Monday, April 22, 2013

Rachael Ray: What the hell is Brioche rolls?!?!?

Lesson #1: if you don't know what an ingredient is, google it before you go to the store, otherwise you still won't know what it is!!!

Lesson #2: Read all the directions before you start cooking other wise the recipe takes that much longer!!!

So burgers are really not my thing.  I like them, but it isn't something that I would go out of my way to eat.  However, for Christmas I did ask for the Rachael Ray burger book.  Why not?!?!?  I mean she is creative and I can please the Hubby by making something that he really likes.  I sat down the other day and began reading through the book.  I cam across Bloody Mary Cheeseburgers: my first thought, um a drink in a burger.  My second thought, lets give this a try.  

With most Rach recipes, you have most of the ingredients  and only have to buy a few things!  (Reason probably 5, why I like her!!)  This recipe was easy to make, and didn't call for lots of things to do.  I did leave off the celery because I HATE it.  Oh and these burgers were spicy (though mom and Hubby did not think so, maybe I am just a wimp!!).

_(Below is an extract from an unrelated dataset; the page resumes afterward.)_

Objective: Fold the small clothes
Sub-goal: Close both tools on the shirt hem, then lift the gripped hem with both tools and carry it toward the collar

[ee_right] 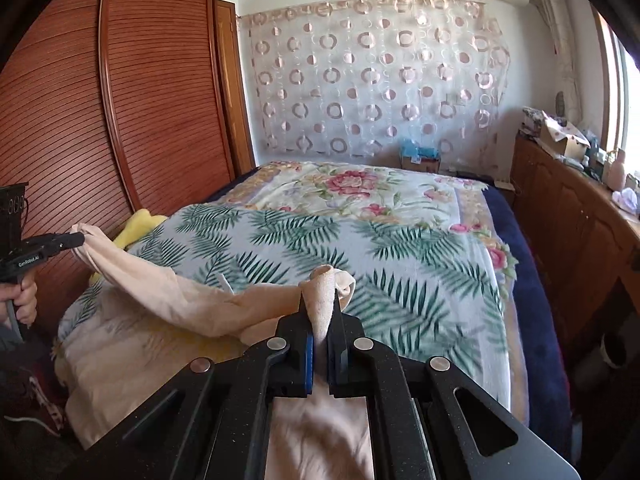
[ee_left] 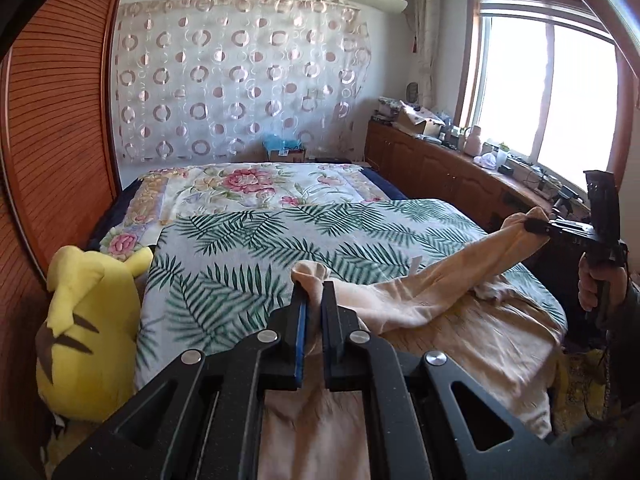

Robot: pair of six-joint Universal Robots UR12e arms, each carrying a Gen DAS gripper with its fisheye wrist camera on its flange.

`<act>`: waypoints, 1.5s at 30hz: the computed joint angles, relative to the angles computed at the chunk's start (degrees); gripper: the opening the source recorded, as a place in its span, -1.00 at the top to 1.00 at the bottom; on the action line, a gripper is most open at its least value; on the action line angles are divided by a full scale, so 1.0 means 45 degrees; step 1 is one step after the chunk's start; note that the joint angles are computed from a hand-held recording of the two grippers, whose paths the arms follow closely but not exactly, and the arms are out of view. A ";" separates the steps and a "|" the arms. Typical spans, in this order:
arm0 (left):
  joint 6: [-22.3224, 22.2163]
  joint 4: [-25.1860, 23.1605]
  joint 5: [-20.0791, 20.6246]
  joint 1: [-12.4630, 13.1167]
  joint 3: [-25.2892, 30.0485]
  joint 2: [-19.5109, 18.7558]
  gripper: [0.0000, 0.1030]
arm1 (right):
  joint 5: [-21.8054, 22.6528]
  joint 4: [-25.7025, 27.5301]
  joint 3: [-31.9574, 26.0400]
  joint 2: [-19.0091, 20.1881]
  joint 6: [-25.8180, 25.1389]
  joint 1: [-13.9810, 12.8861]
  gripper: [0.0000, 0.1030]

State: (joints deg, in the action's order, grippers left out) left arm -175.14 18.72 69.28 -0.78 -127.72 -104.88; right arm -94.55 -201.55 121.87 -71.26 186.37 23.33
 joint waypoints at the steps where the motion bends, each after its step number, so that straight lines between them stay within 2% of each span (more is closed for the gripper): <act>1: -0.0057 0.0010 -0.0044 0.0063 -0.0258 0.0225 0.86 | 0.0190 -0.0122 0.0346 -0.0195 0.0256 0.0005 0.92; 5: -0.0036 0.0020 -0.0022 0.0324 -0.1041 0.0936 0.86 | 0.0196 -0.0104 0.1401 -0.1037 0.0577 0.0108 0.92; 7: -0.0125 -0.0011 -0.0238 0.0505 -0.1282 0.1134 0.86 | -0.0029 0.0218 0.1671 -0.1427 0.0609 0.0268 0.92; 9: -0.0156 -0.0187 -0.0068 0.0549 -0.1409 0.1227 0.86 | -0.0281 0.0521 0.1877 -0.1718 0.0616 0.0347 0.92; 11: -0.0008 -0.0525 0.0087 0.0552 -0.1404 0.1158 0.82 | 0.0030 0.1192 0.1989 -0.2016 0.0742 0.0296 0.91; 12: -0.0071 -0.0577 0.0116 0.0559 -0.1428 0.1105 0.76 | 0.0061 0.1610 0.1998 -0.2108 0.0798 0.0334 0.92; 16: -0.0409 -0.0617 0.0408 0.0559 -0.1444 0.0901 0.17 | -0.0500 0.2600 0.1854 -0.2042 0.1105 0.0393 0.91; 17: -0.0439 -0.0523 0.0389 0.0579 -0.1451 0.0858 0.13 | -0.0472 0.2626 0.1860 -0.2075 0.1097 0.0383 0.90; 18: -0.0432 -0.0540 0.0372 0.0593 -0.1405 0.0815 0.10 | -0.0448 0.2592 0.1798 -0.2059 0.1054 0.0391 0.76; 19: -0.0389 -0.0641 0.0410 0.0576 -0.1327 0.0767 -0.02 | -0.0581 0.2577 0.1701 -0.2050 0.0986 0.0401 0.58; 20: -0.0344 -0.0666 0.0486 0.0538 -0.1284 0.0727 -0.21 | -0.0810 0.2535 0.1662 -0.2078 0.0909 0.0428 0.51; 22: -0.0238 -0.0640 0.0728 0.0436 -0.1140 0.0574 -0.31 | -0.1282 0.2589 0.1576 -0.2136 0.0885 0.0599 0.12; 25: -0.0073 -0.0872 0.0991 0.0288 -0.0827 0.0319 -0.31 | -0.1579 0.2506 0.1432 -0.1993 0.0830 0.0717 0.02; 29: 0.0062 -0.1145 0.1353 0.0080 -0.0278 -0.0124 -0.31 | -0.1956 0.2779 0.1014 -0.1389 0.0677 0.0776 -0.07; 35: 0.0239 -0.2035 0.1883 -0.0078 0.0493 -0.0710 -0.31 | -0.1071 0.3646 0.0188 -0.0492 0.0905 0.0186 -0.09; 38: 0.0242 -0.2437 0.1960 -0.0082 0.0682 -0.0889 -0.31 | -0.0754 0.4026 0.0031 -0.0330 0.1138 -0.0055 -0.09; 42: 0.0250 -0.2864 0.1681 -0.0032 0.0689 -0.1054 -0.30 | -0.0334 0.4217 -0.0115 -0.0111 0.1508 -0.0225 -0.09; 45: 0.0264 -0.3037 0.1563 -0.0017 0.0659 -0.1112 -0.19 | -0.0274 0.4100 -0.0121 -0.0050 0.1494 -0.0237 -0.09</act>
State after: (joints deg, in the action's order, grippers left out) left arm -173.95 5.06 76.31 -0.85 -124.76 -109.89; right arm -95.78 -183.10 121.32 -71.48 193.09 22.26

Oh wait a minute, before I give you the recipe...I must google what Brioche Rolls are:

Brioche (pronounced: [bʁi.ɔʃ or "bree-osh"]) is a highly enriched bread of French origin, whose high egg and butter content give it a rich and tender crumb. It is "light and slightly puffy, more or less fine, according to the proportion of butter and eggs"[1] It has a dark, golden, and flaky crust, frequently accentuated by an egg wash applied after proofing.
Brioche is considered a Viennoiserie. It is made in the same basic way as bread, but has the richer aspect of a pastry because of the extra addition of eggs, butter, liquid (milk, water, cream, and, sometimes, brandy) and occasionally a bit of sugar. Brioche, along with pain au lait and pain aux raisins — which are commonly eaten at breakfast or as a snack — form a leavened subgroup of Viennoiserie. Brioche is often cooked with fruit or chocolate chips and served as a pastry or as the basis of a dessert with many local variations in added ingredients, fillings or toppings.

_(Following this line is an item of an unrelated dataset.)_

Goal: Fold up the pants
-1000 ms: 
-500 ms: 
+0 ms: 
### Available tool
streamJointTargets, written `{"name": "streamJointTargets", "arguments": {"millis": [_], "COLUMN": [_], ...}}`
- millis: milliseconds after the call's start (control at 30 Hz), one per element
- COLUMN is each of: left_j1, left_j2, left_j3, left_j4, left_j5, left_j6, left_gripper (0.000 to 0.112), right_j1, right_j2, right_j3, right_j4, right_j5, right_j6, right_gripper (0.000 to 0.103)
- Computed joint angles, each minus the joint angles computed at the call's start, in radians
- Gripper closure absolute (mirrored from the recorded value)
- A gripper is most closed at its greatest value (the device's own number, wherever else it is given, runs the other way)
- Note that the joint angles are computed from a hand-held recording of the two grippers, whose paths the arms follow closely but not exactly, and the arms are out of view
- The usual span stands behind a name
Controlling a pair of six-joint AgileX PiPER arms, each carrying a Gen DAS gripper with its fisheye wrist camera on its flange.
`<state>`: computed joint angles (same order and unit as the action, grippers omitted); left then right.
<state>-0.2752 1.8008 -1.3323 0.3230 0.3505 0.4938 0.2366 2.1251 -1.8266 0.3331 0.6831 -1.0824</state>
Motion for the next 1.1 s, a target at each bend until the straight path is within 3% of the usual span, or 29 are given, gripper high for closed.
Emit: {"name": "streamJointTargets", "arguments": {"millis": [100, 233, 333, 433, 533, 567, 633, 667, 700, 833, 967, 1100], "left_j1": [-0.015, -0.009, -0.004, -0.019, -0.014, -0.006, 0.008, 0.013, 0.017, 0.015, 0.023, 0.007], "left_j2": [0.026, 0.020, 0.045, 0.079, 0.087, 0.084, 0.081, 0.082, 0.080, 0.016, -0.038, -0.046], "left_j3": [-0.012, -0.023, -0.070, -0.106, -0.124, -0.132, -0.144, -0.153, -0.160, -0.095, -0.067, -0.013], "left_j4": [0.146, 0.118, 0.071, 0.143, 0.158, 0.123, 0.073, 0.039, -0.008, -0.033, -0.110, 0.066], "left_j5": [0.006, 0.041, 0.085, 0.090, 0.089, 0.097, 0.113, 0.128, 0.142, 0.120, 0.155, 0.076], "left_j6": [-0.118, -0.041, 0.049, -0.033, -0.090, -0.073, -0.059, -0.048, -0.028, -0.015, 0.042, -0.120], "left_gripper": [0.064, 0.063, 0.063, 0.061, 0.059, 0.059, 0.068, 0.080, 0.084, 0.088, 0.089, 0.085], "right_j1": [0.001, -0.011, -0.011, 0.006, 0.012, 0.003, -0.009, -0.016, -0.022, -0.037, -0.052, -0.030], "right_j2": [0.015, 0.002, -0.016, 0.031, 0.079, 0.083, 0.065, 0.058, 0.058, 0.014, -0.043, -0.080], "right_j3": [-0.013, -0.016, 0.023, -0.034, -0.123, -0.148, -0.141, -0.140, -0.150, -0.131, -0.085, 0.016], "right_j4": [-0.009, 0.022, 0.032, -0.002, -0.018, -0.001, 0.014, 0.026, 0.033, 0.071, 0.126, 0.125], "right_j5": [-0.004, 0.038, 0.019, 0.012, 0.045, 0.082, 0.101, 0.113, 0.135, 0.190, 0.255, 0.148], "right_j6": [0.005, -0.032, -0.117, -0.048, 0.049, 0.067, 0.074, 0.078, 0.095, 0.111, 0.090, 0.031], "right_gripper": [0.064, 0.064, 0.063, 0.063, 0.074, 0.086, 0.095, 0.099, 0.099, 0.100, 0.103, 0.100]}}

That is according to google.  This bread is made in France!!  Good to know!!!
That's what it looks like: BTW

Bloody Mary Cheeseburgers
(serves 4)

Burgers: 1 1/2 lbs ground beef chuck
2 tablespoons Worcestershire sauce
2 rounded tablespoons prepared horseradish
1 tablespoon Tabasco Sauce
A small handful of celery tops and leaves, finely chopped
1/4 cup good-quality ketchup, such as Heinz Organic, or Heinz chili sauce
1/2 cup Ritz cracker crumbs or fine dry breadcrumbs
1 egg yolk, lightly beaten
Kosher salt and coarsely ground pepper
1 tablespoon of EVOO
4 slices deli-sliced sharp cheddar cheese

3/4 cup good quality ketchup
1 rounded tablespoon prepared horseradish
1 tablespoon Worcestershire sauce
1 tablespoon fresh lemon juice
2 teaspoons Tabasco sauce
2 tablespoons minced celery tops
coarsely ground pepper

4 brioche rolls, split and toasted

Heat a large cast-iron skillet or griddle over medium high heat.  Make the burgers: In a large bowl, combine the beef, Worcestershire sauce, horseradish, Tabasco, celery, ketchup or chili sauce, cracker crumbs, and egg yolk. Season with kosher salt (it makes a nice crust) and pepper and mix thoroughly.  Score the meat into 4 equal portions and form them into patties slightly thinner at the center than at the edges for even cooking and to ensure a flat surface (burgers plump as they cook).  Add the EVOO, 1 turn of the pan, to the hot skillet.  Cook the burgers, flipping once, 10 minutes for medium (adjust the timing for rarer or more well done burgers).  Top the burgers with the cheese for the last 2 minutes of cooking, tenting the skillet with aluminum foil, if you like, to help melt the cheese.
While the burgers are cooking, make the sauce: Stir the ketchup, horseradish, Worcestershire sauce, lemon juice, Tabasco, and minced celery together in a small bowl.  Season with pepper.
Place the burgers on the roll bottoms and top with the sauce.  Set the roll tops in place.